Dataset content>
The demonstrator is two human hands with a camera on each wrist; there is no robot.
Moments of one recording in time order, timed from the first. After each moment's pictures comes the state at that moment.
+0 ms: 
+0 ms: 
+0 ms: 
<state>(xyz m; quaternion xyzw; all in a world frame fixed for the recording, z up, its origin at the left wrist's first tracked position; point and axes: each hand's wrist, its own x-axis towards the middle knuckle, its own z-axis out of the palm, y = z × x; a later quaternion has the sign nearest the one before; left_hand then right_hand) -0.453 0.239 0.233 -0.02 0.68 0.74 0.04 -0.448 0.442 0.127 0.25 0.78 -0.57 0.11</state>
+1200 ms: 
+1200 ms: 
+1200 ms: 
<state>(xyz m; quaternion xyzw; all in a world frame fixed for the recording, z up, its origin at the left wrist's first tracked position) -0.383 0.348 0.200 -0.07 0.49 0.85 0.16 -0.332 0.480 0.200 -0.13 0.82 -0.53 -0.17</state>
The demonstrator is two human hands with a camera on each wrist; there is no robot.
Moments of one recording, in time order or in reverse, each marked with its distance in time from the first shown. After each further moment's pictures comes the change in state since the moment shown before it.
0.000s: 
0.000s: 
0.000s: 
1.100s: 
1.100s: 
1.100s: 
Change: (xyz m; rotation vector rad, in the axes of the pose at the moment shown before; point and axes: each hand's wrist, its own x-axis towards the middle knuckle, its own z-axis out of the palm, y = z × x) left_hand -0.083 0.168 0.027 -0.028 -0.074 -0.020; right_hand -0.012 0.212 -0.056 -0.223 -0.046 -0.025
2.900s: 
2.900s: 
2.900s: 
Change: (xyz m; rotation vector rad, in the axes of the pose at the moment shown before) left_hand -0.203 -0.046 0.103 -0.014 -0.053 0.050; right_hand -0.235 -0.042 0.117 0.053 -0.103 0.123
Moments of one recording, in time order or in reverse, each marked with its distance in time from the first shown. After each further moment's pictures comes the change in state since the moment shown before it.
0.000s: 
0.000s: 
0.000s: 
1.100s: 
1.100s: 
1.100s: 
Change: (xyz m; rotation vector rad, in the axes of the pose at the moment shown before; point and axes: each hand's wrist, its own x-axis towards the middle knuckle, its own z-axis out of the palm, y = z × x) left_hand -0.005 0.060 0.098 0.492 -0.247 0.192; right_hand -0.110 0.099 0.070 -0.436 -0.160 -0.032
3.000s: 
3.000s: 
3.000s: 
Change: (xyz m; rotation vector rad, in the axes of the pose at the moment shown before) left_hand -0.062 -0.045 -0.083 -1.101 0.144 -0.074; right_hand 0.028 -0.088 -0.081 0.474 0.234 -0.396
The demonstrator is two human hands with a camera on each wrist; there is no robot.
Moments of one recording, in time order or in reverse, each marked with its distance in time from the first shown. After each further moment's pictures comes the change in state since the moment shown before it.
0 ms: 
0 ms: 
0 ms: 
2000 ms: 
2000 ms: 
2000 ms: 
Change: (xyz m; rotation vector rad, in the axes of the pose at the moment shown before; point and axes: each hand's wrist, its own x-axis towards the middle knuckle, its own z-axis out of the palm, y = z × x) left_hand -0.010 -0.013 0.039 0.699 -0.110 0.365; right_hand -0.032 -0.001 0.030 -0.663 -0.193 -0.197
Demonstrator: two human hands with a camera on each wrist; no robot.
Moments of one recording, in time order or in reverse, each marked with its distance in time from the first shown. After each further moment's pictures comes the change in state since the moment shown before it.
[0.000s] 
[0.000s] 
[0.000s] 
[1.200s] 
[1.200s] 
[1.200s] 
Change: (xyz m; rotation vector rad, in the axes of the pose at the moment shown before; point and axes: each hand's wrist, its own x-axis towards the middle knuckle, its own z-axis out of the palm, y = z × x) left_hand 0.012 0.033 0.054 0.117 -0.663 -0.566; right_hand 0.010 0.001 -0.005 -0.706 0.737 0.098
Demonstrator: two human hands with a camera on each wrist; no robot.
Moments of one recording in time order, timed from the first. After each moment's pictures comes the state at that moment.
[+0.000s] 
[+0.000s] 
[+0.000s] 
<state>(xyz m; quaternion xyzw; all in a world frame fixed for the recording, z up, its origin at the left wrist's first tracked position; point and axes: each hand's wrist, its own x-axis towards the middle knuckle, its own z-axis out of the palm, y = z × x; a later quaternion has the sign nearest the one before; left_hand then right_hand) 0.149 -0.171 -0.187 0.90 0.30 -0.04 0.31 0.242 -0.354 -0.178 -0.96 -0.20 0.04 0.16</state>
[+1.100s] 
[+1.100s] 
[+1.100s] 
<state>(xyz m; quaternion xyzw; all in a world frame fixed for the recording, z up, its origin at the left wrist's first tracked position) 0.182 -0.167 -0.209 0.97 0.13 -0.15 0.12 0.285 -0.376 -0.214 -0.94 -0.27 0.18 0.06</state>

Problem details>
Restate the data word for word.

Exercise solution>
The demonstrator is two human hands with a camera on each wrist; there is no robot.
Moments of one recording in time order, timed from the first. After each moment's pictures comes the state at that moment.
+0 ms: 
+0 ms: 
+0 ms: 
<state>(xyz m; quaternion xyzw; all in a world frame fixed for the recording, z up, its origin at the left wrist's first tracked position; point and axes: each hand's wrist, its own x-axis towards the middle knuckle, its own z-axis out of the palm, y = z × x; a later quaternion has the sign nearest the one before; left_hand then right_hand) -0.453 0.239 0.233 -0.02 0.68 0.74 0.04 -0.448 0.442 0.127 0.25 0.78 -0.57 0.11</state>
+1200 ms: 
+1200 ms: 
+1200 ms: 
<state>(xyz m; quaternion xyzw; all in a world frame fixed for the recording, z up, its origin at the left wrist's first tracked position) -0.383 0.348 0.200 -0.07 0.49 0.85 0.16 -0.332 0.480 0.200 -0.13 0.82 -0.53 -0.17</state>
The demonstrator is two human hands with a camera on each wrist; there is no robot.
Moments of one recording, in time order or in reverse, each marked with its distance in time from the first shown. After each further moment's pictures comes the change in state since the moment shown before it.
0.000s: 
0.000s: 
0.000s: 
1.100s: 
1.100s: 
1.100s: 
Change: (xyz m; rotation vector rad, in the axes of the pose at the moment shown before; point and axes: each hand's wrist, its own x-axis towards the middle knuckle, its own z-axis out of the palm, y = z × x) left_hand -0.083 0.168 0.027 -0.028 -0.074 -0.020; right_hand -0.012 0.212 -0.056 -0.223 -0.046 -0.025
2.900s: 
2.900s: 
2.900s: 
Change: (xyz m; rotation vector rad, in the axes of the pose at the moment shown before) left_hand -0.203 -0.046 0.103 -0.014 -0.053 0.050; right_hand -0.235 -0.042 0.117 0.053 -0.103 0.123
Moments of one recording, in time order or in reverse, each marked with its distance in time from the first shown. After each further moment's pictures comes the change in state since the moment shown before it.
0.000s: 
0.000s: 
0.000s: 
1.100s: 
1.100s: 
1.100s: 
Change: (xyz m; rotation vector rad, in the axes of the pose at the moment shown before; point and axes: each hand's wrist, its own x-axis towards the middle knuckle, its own z-axis out of the palm, y = z × x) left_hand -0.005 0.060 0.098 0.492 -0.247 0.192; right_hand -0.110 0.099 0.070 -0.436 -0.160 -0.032
3.000s: 
3.000s: 
3.000s: 
Change: (xyz m; rotation vector rad, in the axes of the pose at the moment shown before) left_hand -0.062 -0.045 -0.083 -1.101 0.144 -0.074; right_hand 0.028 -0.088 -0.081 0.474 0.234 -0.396
The demonstrator is two human hands with a camera on each wrist; there is no robot.
Moments of one recording, in time order or in reverse, each marked with its distance in time from the first shown. After each further moment's pictures comes the change in state since the moment shown before it.
0 ms: 
0 ms: 
0 ms: 
2000 ms: 
2000 ms: 
2000 ms: 
Change: (xyz m; rotation vector rad, in the axes of the pose at the moment shown before; point and axes: each hand's wrist, its own x-axis towards the middle knuckle, its own z-axis out of the palm, y = z × x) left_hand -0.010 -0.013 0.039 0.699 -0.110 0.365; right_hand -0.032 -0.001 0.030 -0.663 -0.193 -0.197
Demonstrator: two human hands with a camera on each wrist; no robot.
Moments of one recording, in time order or in reverse, each marked with its distance in time from the first shown. After each further moment's pictures comes the change in state since the moment shown before it.
[0.000s] 
[0.000s] 
[0.000s] 
[1.200s] 
[1.200s] 
[1.200s] 
Change: (xyz m; rotation vector rad, in the axes of the pose at the moment shown before; point and axes: each hand's wrist, its own x-axis towards the middle knuckle, its own z-axis out of the palm, y = z × x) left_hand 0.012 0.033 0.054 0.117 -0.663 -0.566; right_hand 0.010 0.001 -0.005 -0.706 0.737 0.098
Demonstrator: two human hands with a camera on each wrist; no robot.
Moments of one recording in time order, timed from the first. After each moment's pictures comes the state at that moment.
[+0.000s] 
[+0.000s] 
[+0.000s] 
<state>(xyz m; quaternion xyzw; all in a world frame fixed for the recording, z up, its origin at the left wrist's first tracked position; point and axes: each hand's wrist, its own x-axis towards the middle knuckle, its own z-axis out of the palm, y = z × x; a later quaternion has the sign nearest the one before; left_hand then right_hand) 0.149 -0.171 -0.187 0.90 0.30 -0.04 0.31 0.242 -0.354 -0.178 -0.96 -0.20 0.04 0.16</state>
[+1.100s] 
[+1.100s] 
[+1.100s] 
<state>(xyz m; quaternion xyzw; all in a world frame fixed for the recording, z up, its origin at the left wrist's first tracked position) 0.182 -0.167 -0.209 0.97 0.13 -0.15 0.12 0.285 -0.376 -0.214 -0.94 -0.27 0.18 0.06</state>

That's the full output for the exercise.